Cuando Evo Morales asumió la presidencia, Lagos vino a La Paz y conversó con él en su departamento de Miraflores. Luego, Morales viajó a Chile, donde fue recibido por varias miles de personas al grito de mar para Bolivia. Inmediatamente después, la presidenta Michelle Bachelet informó públicamente que muy pronto se iniciarían negociaciones para solucionar el problema marítimo boliviano. Pero luego surgió algo insólito, Bolivia volvió a suscribir un acuerdo de venta de gas boliviano a Argentina con el compromiso de este país de no exportarlo a Chile. Esto derrumbó todo entendimiento sobre el mar. Desde ese momento, los gobiernos de Chile señalaron que tratarían el tema pero sin soberanía, es decir, sólo simbólicamente.
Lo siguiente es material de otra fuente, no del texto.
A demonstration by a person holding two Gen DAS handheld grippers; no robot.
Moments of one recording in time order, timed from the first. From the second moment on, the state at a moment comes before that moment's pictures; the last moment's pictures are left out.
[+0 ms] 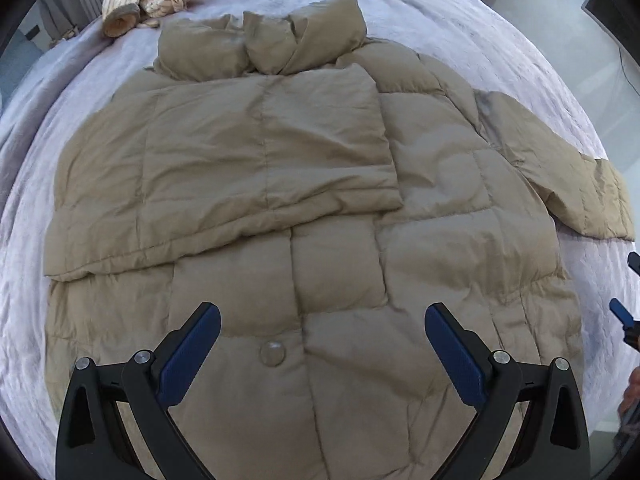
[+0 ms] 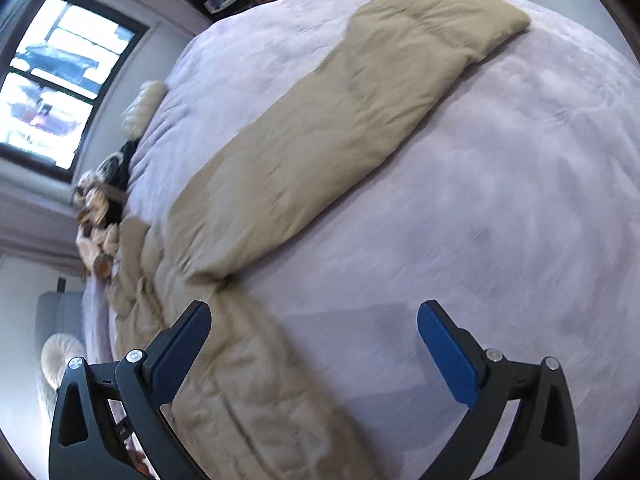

Bolivia creyó que podría presionar a Chile por medio de los organismos internacionales, ya sean políticos o jurídicos, pero eso resultó un fracaso.  En consecuencia, es menester retornar a la relación directa con Chile, con base en lo que éste necesita de nuestro país: el gas. Si Bolivia pudiese venderle ese elemento energético fundamental, el mar se constituiría nuevamente en el tema principal de nuestras relaciones con ese país.